What is needed: Line by line, give the data again exactly as it appears.

Collected data entries:
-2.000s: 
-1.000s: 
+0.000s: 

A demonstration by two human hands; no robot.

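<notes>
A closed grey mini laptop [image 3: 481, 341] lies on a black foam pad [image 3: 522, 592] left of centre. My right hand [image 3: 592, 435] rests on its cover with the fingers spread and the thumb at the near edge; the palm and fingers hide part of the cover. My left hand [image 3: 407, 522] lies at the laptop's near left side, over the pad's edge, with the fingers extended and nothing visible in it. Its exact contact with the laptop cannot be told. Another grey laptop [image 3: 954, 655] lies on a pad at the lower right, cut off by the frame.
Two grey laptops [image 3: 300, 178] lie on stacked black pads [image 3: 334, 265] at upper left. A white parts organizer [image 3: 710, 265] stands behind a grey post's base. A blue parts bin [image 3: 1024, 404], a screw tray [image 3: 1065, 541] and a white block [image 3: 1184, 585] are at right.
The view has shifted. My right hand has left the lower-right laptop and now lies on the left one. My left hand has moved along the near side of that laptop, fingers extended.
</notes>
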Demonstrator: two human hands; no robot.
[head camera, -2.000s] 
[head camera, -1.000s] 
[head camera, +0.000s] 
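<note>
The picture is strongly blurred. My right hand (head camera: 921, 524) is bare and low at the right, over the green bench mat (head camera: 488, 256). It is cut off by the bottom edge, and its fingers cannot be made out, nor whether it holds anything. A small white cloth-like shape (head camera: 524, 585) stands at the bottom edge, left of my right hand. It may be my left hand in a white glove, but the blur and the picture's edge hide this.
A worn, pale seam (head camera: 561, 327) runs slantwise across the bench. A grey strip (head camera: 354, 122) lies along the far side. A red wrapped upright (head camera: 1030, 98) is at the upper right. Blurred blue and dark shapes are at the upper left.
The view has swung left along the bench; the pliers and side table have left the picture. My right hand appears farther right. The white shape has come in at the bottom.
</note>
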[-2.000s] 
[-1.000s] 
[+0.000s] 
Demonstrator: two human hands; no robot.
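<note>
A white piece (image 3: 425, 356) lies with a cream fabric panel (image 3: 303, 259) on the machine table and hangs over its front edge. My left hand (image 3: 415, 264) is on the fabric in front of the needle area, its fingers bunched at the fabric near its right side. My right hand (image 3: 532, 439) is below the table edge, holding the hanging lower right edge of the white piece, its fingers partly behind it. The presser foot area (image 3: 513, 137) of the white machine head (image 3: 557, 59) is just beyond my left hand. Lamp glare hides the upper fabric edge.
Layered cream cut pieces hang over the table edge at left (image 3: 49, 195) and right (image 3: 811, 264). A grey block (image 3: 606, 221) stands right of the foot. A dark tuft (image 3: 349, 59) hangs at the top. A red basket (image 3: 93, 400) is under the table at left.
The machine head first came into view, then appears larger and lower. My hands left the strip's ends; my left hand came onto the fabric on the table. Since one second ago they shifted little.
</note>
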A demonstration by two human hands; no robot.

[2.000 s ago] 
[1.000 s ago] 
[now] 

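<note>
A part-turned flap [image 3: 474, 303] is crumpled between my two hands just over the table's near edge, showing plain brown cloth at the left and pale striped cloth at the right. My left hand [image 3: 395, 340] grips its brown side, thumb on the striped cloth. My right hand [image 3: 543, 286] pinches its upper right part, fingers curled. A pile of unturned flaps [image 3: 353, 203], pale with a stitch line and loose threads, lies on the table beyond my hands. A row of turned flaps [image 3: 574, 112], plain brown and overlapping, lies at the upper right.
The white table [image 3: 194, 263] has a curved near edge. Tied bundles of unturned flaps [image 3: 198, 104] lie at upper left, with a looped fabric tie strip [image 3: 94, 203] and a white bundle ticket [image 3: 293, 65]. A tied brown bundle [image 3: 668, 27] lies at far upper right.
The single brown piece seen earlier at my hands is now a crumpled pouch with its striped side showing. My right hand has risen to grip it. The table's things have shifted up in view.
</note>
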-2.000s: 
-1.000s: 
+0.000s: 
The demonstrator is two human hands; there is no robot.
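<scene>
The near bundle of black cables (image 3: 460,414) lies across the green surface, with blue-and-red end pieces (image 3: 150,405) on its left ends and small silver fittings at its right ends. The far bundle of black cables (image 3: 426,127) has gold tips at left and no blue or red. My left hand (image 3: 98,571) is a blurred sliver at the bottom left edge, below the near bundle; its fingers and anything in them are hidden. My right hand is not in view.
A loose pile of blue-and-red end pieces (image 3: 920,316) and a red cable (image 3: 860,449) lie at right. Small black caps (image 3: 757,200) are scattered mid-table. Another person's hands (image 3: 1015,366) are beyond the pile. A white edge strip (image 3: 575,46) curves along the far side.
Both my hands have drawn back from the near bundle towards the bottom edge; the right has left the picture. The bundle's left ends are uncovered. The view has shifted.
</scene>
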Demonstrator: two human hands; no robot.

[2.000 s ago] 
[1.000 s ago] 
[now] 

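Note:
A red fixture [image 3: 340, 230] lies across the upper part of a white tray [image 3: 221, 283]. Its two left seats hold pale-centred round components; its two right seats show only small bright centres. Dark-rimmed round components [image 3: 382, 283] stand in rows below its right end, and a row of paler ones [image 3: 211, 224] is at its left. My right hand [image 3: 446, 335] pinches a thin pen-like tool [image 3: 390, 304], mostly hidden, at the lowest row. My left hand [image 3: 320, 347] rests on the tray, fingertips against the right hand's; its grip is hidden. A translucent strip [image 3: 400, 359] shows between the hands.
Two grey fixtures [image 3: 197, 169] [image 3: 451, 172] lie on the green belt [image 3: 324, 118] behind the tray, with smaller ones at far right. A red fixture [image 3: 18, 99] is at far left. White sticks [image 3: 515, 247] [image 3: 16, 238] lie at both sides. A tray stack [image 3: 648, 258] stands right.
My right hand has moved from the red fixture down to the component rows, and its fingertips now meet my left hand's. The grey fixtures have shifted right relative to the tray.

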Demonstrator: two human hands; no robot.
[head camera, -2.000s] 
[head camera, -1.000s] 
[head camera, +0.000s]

Answer:
-2.000s: 
-1.000s: 
+0.000s: 

A demonstration by two human hands; no robot.

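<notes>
A closed grey mini laptop [image 3: 481, 341] lies on a black foam pad [image 3: 522, 592] left of centre. My right hand [image 3: 592, 435] rests on its cover with the fingers spread and the thumb at the near edge; the palm and fingers hide part of the cover. My left hand [image 3: 407, 522] lies at the laptop's near left side, over the pad's edge, with the fingers extended and nothing visible in it. Its exact contact with the laptop cannot be told. Another grey laptop [image 3: 954, 655] lies on a pad at the lower right, cut off by the frame.
Two grey laptops [image 3: 300, 178] lie on stacked black pads [image 3: 334, 265] at upper left. A white parts organizer [image 3: 710, 265] stands behind a grey post's base. A blue parts bin [image 3: 1024, 404], a screw tray [image 3: 1065, 541] and a white block [image 3: 1184, 585] are at right.
The view has shifted. My right hand has left the lower-right laptop and now lies on the left one. My left hand has moved along the near side of that laptop, fingers extended.
</notes>
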Demonstrator: two human hands; no robot.
[head camera, -2.000s] 
[head camera, -1.000s] 
[head camera, +0.000s] 
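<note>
The picture is strongly blurred. My right hand (head camera: 921, 524) is bare and low at the right, over the green bench mat (head camera: 488, 256). It is cut off by the bottom edge, and its fingers cannot be made out, nor whether it holds anything. A small white cloth-like shape (head camera: 524, 585) stands at the bottom edge, left of my right hand. It may be my left hand in a white glove, but the blur and the picture's edge hide this.
A worn, pale seam (head camera: 561, 327) runs slantwise across the bench. A grey strip (head camera: 354, 122) lies along the far side. A red wrapped upright (head camera: 1030, 98) is at the upper right. Blurred blue and dark shapes are at the upper left.
The view has swung left along the bench; the pliers and side table have left the picture. My right hand appears farther right. The white shape has come in at the bottom.
</note>
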[-2.000s] 
[-1.000s] 
[+0.000s] 
Demonstrator: two human hands; no robot.
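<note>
A white piece (image 3: 425, 356) lies with a cream fabric panel (image 3: 303, 259) on the machine table and hangs over its front edge. My left hand (image 3: 415, 264) is on the fabric in front of the needle area, its fingers bunched at the fabric near its right side. My right hand (image 3: 532, 439) is below the table edge, holding the hanging lower right edge of the white piece, its fingers partly behind it. The presser foot area (image 3: 513, 137) of the white machine head (image 3: 557, 59) is just beyond my left hand. Lamp glare hides the upper fabric edge.
Layered cream cut pieces hang over the table edge at left (image 3: 49, 195) and right (image 3: 811, 264). A grey block (image 3: 606, 221) stands right of the foot. A dark tuft (image 3: 349, 59) hangs at the top. A red basket (image 3: 93, 400) is under the table at left.
The machine head first came into view, then appears larger and lower. My hands left the strip's ends; my left hand came onto the fabric on the table. Since one second ago they shifted little.
</note>
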A demonstration by two human hands; no robot.

[2.000 s ago] 
[1.000 s ago] 
[now] 

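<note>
A part-turned flap [image 3: 474, 303] is crumpled between my two hands just over the table's near edge, showing plain brown cloth at the left and pale striped cloth at the right. My left hand [image 3: 395, 340] grips its brown side, thumb on the striped cloth. My right hand [image 3: 543, 286] pinches its upper right part, fingers curled. A pile of unturned flaps [image 3: 353, 203], pale with a stitch line and loose threads, lies on the table beyond my hands. A row of turned flaps [image 3: 574, 112], plain brown and overlapping, lies at the upper right.
The white table [image 3: 194, 263] has a curved near edge. Tied bundles of unturned flaps [image 3: 198, 104] lie at upper left, with a looped fabric tie strip [image 3: 94, 203] and a white bundle ticket [image 3: 293, 65]. A tied brown bundle [image 3: 668, 27] lies at far upper right.
The single brown piece seen earlier at my hands is now a crumpled pouch with its striped side showing. My right hand has risen to grip it. The table's things have shifted up in view.
</note>
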-2.000s: 
-1.000s: 
+0.000s: 
The demonstrator is two human hands; there is no robot.
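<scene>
The near bundle of black cables (image 3: 460,414) lies across the green surface, with blue-and-red end pieces (image 3: 150,405) on its left ends and small silver fittings at its right ends. The far bundle of black cables (image 3: 426,127) has gold tips at left and no blue or red. My left hand (image 3: 98,571) is a blurred sliver at the bottom left edge, below the near bundle; its fingers and anything in them are hidden. My right hand is not in view.
A loose pile of blue-and-red end pieces (image 3: 920,316) and a red cable (image 3: 860,449) lie at right. Small black caps (image 3: 757,200) are scattered mid-table. Another person's hands (image 3: 1015,366) are beyond the pile. A white edge strip (image 3: 575,46) curves along the far side.
Both my hands have drawn back from the near bundle towards the bottom edge; the right has left the picture. The bundle's left ends are uncovered. The view has shifted.
</scene>
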Demonstrator: two human hands; no robot.

[2.000 s ago] 
[1.000 s ago] 
[now] 

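Note:
A red fixture [image 3: 340, 230] lies across the upper part of a white tray [image 3: 221, 283]. Its two left seats hold pale-centred round components; its two right seats show only small bright centres. Dark-rimmed round components [image 3: 382, 283] stand in rows below its right end, and a row of paler ones [image 3: 211, 224] is at its left. My right hand [image 3: 446, 335] pinches a thin pen-like tool [image 3: 390, 304], mostly hidden, at the lowest row. My left hand [image 3: 320, 347] rests on the tray, fingertips against the right hand's; its grip is hidden. A translucent strip [image 3: 400, 359] shows between the hands.
Two grey fixtures [image 3: 197, 169] [image 3: 451, 172] lie on the green belt [image 3: 324, 118] behind the tray, with smaller ones at far right. A red fixture [image 3: 18, 99] is at far left. White sticks [image 3: 515, 247] [image 3: 16, 238] lie at both sides. A tray stack [image 3: 648, 258] stands right.
My right hand has moved from the red fixture down to the component rows, and its fingertips now meet my left hand's. The grey fixtures have shifted right relative to the tray.
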
Demonstrator: two human hands; no robot.
[head camera, -2.000s] 
[head camera, -1.000s] 
[head camera, +0.000s]

This exercise requires no further work.